You can save all completed visuals in one Power BI Desktop .pbix file and use the data model and its R scripts in the Power BI service.

Note

You can download a .pbix file with all these steps completed.

After you've uploaded the .pbix file to the Power BI service, you need to take other steps to enable service data refresh and updated visuals:

  • Enable scheduled refresh for the semantic model: To enable scheduled refresh for the workbook containing your semantic model with R scripts, see Configuring scheduled refresh. This article also includes information about on-premises data gateways.

  • Install a gateway: You need an on-premises data gateway (personal mode) installed on the machine where the file and R are located. The Power BI service accesses that workbook and re-renders any updated visuals. For more information, see use personal gateways in Power BI.

Considerations and limitations

There are some limitations to queries that include R scripts created in Power Query Editor:

  • All R data source settings must be set to Public. All other steps in a Power Query Editor query must also be public.

    To get to the data source settings, in Power BI Desktop, select File > Options and settings > Data source settings.
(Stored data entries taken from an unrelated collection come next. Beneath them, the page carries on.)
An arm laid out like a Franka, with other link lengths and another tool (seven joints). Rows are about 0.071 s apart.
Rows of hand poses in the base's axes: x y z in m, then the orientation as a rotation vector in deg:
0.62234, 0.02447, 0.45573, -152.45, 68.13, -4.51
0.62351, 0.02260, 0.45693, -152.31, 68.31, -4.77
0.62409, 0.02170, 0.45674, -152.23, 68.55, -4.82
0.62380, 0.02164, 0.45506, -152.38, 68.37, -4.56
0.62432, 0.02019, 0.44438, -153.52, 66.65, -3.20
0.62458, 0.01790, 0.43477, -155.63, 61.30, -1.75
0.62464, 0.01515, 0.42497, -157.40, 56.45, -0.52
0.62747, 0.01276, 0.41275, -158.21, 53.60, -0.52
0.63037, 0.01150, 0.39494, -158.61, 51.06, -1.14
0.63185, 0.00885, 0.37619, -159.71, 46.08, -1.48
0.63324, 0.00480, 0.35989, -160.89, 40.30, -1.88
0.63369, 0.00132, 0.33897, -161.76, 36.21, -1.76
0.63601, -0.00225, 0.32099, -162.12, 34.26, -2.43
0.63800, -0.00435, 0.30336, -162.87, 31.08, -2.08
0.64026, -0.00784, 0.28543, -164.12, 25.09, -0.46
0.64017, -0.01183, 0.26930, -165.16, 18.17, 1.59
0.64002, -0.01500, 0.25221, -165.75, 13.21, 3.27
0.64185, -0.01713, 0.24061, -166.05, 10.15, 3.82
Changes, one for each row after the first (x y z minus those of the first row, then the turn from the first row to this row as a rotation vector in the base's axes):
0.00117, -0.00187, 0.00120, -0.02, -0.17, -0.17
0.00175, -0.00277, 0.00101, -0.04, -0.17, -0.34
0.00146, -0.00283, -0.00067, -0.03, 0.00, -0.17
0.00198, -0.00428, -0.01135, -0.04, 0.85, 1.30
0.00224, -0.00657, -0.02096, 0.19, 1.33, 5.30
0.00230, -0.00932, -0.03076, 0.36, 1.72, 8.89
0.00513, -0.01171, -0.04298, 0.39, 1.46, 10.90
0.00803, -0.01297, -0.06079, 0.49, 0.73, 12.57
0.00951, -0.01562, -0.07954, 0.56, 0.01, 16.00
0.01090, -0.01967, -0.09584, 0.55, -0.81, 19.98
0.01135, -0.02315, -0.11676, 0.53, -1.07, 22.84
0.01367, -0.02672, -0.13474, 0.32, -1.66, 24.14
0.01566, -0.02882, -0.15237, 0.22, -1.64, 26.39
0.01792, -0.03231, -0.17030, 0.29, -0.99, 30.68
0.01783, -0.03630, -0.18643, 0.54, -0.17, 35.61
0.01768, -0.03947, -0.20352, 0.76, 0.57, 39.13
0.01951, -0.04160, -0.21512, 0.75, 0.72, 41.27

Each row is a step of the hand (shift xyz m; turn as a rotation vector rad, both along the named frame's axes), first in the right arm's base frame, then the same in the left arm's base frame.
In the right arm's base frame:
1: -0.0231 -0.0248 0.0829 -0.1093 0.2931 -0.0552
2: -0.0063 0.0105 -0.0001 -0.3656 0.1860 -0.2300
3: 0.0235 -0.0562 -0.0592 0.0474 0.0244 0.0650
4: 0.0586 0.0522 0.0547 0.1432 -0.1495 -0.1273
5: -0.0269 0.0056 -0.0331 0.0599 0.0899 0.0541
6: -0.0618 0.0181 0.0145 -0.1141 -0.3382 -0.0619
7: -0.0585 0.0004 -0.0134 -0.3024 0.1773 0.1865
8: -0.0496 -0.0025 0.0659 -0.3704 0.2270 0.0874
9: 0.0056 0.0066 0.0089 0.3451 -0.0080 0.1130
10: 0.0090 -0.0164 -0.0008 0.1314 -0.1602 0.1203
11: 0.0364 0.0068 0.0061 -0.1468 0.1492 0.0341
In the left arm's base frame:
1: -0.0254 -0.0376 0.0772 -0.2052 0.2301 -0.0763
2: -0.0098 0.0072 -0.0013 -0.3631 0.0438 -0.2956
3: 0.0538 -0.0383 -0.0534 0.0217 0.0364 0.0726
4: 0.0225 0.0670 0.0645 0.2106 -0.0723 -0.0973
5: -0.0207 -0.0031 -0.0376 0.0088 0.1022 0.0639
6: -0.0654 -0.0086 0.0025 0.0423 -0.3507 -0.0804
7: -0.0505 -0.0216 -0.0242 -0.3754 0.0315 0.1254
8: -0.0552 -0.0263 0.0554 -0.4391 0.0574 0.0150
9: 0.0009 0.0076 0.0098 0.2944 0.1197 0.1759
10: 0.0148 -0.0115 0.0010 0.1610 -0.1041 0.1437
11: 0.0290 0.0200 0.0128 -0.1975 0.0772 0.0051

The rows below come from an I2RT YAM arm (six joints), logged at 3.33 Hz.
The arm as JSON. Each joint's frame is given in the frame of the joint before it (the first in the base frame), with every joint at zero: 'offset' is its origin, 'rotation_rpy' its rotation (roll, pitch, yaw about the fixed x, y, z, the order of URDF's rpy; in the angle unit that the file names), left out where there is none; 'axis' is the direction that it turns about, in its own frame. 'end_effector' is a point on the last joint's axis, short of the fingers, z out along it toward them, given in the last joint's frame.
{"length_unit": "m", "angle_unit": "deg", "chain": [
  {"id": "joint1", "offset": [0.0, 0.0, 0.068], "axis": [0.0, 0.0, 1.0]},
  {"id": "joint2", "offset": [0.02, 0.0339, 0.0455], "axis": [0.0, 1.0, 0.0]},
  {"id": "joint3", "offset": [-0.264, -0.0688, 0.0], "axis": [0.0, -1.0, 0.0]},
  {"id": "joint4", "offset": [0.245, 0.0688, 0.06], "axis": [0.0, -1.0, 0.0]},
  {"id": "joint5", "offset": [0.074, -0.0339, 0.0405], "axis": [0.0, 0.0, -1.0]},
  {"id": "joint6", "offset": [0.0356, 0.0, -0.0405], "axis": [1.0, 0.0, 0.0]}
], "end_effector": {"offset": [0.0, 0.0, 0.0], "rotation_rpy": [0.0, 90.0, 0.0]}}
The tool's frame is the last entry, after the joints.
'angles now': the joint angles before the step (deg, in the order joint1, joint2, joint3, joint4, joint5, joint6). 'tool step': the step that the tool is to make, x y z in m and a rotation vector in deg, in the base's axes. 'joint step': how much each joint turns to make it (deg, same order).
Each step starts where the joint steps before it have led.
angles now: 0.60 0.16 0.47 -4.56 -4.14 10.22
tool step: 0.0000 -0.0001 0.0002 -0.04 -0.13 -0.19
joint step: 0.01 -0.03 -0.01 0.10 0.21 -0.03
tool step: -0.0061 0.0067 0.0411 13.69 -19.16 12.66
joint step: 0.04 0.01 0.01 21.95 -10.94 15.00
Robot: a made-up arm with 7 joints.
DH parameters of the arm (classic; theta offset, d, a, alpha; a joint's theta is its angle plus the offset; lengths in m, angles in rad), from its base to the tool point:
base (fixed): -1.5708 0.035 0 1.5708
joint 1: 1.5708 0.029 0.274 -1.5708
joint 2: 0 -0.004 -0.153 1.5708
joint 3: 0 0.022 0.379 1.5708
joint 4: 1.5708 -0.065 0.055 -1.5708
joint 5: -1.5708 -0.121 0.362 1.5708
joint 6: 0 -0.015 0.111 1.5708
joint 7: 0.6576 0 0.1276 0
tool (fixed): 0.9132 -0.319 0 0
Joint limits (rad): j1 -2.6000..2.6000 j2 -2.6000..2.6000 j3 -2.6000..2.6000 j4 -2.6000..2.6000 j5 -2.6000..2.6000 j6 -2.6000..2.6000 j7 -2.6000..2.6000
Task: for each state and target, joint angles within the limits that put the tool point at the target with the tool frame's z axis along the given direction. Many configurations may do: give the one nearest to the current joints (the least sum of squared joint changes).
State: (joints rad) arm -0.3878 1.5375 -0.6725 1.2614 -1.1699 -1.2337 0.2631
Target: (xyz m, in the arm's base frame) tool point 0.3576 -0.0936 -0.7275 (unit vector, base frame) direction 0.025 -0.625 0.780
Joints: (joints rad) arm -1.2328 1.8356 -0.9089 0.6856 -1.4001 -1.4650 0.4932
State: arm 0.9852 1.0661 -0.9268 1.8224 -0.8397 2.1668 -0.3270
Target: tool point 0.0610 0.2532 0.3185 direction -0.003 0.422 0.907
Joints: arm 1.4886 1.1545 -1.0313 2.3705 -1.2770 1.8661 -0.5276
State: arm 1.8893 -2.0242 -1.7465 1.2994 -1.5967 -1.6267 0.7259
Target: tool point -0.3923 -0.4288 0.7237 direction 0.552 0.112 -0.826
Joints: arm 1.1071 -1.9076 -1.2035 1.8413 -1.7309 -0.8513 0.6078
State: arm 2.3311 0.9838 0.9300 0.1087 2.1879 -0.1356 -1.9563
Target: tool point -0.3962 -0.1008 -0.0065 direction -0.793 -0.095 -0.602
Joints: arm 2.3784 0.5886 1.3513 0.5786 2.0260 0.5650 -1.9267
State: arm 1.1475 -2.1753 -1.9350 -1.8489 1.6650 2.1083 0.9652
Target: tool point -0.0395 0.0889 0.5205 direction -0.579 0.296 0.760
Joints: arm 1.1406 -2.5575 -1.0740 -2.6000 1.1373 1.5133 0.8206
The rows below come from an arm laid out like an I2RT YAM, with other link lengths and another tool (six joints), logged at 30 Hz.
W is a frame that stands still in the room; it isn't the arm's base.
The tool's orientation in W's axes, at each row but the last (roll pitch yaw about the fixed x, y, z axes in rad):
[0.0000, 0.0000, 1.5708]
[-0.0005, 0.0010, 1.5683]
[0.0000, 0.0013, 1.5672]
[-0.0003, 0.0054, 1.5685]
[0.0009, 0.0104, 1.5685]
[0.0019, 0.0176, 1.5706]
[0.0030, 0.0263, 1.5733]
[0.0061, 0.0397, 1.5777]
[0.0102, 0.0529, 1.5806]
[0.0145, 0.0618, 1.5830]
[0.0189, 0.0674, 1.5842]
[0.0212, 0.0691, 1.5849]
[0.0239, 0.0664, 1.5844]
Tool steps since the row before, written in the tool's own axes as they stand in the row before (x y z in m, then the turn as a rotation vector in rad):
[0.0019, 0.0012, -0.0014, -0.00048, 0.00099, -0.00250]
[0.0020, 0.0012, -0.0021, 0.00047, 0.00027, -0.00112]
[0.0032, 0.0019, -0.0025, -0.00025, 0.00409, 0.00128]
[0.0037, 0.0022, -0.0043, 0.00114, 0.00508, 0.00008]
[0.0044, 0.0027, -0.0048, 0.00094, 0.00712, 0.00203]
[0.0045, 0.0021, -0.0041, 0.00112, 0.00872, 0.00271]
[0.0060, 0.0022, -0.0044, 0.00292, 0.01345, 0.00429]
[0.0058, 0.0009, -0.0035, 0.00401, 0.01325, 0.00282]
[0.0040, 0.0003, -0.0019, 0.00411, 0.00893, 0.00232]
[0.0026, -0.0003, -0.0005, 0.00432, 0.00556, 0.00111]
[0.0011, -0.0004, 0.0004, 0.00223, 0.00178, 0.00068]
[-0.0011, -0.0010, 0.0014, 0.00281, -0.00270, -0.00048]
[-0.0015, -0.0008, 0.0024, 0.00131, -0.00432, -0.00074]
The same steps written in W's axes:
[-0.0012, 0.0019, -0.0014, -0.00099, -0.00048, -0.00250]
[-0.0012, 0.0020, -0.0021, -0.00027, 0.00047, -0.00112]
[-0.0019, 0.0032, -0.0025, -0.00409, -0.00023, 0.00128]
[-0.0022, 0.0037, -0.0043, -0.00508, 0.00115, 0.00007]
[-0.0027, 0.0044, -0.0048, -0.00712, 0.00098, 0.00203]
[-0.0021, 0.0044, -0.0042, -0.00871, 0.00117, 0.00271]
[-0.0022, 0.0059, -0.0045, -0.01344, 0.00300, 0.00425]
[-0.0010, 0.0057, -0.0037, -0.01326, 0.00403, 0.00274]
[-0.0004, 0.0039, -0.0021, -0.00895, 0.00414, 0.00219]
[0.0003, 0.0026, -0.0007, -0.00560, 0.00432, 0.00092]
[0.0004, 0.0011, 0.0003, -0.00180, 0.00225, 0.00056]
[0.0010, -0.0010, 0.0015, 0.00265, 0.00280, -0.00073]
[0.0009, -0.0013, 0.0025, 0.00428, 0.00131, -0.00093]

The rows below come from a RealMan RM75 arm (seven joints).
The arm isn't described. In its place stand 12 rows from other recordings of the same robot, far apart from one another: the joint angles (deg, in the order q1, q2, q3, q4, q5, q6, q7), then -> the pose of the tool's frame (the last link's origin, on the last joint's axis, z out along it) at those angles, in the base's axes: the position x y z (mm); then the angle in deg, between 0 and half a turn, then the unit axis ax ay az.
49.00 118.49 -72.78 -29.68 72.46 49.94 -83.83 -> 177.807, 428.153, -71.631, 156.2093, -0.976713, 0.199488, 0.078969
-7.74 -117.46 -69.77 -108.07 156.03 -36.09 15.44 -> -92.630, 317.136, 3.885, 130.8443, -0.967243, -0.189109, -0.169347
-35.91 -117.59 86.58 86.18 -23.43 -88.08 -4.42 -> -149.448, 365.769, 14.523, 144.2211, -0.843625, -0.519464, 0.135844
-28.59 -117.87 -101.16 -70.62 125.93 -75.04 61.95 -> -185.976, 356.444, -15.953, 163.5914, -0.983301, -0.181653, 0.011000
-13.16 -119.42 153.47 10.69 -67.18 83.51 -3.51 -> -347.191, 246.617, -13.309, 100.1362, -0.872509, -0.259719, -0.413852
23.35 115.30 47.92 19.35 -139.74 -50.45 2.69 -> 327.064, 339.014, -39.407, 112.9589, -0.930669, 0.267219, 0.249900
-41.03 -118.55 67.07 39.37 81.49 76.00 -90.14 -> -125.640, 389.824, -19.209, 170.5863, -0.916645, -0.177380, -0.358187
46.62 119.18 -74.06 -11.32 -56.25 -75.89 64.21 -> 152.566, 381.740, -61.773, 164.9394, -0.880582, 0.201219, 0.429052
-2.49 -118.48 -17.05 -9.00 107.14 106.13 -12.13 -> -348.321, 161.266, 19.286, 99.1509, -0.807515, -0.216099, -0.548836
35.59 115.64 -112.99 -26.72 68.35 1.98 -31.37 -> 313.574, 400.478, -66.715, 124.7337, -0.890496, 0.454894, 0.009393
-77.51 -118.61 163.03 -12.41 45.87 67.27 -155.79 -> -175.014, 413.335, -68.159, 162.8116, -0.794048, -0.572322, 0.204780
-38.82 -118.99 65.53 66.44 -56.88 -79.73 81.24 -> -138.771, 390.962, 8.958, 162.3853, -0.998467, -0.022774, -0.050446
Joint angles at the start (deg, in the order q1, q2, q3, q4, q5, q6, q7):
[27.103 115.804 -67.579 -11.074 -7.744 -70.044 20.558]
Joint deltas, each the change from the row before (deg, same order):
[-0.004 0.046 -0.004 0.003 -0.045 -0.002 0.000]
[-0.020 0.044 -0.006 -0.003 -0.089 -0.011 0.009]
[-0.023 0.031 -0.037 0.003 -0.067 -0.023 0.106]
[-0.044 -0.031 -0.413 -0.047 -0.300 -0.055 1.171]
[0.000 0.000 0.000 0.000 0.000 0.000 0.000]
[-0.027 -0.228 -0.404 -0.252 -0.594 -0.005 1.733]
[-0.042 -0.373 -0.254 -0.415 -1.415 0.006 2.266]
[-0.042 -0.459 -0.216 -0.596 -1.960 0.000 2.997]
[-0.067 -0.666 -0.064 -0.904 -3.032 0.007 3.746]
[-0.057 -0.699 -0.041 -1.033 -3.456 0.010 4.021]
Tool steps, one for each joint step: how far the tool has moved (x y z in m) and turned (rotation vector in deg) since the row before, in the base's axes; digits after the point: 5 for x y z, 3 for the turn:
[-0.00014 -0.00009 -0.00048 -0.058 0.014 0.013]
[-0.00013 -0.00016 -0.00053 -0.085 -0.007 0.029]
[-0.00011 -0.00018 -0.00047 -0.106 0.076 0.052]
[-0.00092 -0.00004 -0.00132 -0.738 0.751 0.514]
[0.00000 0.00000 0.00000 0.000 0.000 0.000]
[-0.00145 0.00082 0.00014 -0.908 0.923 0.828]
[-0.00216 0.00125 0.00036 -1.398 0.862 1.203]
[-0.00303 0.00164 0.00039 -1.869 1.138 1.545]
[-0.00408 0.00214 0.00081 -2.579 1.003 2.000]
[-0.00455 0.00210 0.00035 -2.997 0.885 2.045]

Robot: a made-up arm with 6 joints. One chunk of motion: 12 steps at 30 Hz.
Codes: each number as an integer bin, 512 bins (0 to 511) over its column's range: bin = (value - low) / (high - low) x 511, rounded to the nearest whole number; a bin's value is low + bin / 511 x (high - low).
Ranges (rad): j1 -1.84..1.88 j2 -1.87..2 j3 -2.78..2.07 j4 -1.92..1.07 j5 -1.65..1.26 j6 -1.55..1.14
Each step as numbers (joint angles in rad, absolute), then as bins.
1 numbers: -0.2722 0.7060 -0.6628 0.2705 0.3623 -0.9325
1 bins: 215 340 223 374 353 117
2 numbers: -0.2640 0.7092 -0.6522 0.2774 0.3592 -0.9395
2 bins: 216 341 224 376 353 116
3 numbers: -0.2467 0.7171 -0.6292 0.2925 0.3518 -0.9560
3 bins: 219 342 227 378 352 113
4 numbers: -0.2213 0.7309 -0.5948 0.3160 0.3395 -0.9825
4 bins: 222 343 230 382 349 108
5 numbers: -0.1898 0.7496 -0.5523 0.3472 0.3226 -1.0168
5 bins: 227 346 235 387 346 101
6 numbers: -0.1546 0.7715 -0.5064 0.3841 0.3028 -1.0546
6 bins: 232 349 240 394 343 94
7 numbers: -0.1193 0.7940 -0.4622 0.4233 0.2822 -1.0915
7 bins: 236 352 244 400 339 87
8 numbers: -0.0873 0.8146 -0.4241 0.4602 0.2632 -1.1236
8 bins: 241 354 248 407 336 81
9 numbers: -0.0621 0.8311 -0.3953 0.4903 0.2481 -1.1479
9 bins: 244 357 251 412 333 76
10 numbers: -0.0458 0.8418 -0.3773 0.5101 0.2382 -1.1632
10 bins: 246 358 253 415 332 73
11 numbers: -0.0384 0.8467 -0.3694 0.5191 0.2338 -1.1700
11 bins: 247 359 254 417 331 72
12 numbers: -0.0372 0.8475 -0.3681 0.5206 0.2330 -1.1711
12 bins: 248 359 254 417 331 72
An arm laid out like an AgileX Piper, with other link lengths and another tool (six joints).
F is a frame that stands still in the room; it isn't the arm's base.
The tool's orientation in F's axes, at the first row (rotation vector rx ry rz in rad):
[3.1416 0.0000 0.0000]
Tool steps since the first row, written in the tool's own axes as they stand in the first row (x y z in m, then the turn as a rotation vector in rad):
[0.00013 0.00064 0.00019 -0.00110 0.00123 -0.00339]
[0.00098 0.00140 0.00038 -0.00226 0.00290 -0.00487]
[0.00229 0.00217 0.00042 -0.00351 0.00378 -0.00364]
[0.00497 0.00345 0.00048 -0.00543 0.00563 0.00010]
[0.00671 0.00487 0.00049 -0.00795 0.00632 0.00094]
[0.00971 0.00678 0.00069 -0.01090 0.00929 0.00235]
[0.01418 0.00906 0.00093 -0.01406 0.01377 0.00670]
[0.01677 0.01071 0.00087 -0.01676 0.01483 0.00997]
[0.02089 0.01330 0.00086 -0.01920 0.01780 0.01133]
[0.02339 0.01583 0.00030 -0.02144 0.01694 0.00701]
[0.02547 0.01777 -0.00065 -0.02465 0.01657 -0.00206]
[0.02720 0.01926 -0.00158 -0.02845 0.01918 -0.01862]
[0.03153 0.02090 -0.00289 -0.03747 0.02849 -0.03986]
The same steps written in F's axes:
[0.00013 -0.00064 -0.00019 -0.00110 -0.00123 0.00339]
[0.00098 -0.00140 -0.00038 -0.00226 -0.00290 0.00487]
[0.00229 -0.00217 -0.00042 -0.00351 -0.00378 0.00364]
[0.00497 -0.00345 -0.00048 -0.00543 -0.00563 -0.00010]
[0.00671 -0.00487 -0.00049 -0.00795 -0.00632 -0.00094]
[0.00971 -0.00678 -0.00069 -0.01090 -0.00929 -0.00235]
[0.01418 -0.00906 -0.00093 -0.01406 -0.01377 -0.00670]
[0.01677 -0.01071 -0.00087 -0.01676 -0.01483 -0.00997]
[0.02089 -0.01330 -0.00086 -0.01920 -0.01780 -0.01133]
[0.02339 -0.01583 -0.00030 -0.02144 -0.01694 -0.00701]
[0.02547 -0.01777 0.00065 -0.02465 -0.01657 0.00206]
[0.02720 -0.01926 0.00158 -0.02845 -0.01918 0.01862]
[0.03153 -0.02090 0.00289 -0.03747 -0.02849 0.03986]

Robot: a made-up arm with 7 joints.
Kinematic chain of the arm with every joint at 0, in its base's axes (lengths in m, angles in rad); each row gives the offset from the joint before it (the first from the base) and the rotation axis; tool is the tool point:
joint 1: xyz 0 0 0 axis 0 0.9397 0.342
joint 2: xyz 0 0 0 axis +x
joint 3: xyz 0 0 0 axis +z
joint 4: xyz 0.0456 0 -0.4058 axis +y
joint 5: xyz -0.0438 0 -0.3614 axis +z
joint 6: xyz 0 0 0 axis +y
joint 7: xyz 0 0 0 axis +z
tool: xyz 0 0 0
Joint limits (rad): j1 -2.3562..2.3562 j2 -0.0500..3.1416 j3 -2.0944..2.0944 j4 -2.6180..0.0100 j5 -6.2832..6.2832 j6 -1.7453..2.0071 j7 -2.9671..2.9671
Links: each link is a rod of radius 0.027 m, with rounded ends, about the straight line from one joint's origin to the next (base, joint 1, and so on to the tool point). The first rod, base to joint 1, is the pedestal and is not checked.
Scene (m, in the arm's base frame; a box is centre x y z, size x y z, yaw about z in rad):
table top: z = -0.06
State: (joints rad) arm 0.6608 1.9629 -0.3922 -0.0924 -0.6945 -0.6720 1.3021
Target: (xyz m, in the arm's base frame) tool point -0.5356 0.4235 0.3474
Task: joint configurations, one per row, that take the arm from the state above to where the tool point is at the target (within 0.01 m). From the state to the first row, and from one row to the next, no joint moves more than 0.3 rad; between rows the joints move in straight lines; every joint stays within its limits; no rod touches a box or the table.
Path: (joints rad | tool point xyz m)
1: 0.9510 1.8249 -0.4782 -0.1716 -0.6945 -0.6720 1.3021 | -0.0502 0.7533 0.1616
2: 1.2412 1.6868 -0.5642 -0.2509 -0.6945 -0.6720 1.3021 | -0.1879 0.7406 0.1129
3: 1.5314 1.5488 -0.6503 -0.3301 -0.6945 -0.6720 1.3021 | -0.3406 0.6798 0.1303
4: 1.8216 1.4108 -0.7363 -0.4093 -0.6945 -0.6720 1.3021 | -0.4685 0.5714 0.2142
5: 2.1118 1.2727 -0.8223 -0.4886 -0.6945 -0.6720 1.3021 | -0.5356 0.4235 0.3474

    Screenshot shows the Options and Settings dialog where you can select Data source settings.

    In the Data source settings dialog, select one or more data sources, and then select Edit Permissions. Set the Privacy Level to Public.

    Screenshot shows Data source settings dialog where you can edit permissions.

  • To schedule refresh of your R visuals or semantic model, enable scheduled refresh and install an on-premises data gateway (personal mode) on the computer containing the workbook and R. You can't use an enterprise gateway to refresh semantic models containing R scripts in Power Query.

There are all sorts of things you can do with R and custom queries. Explore and shape your data just the way you want it to appear.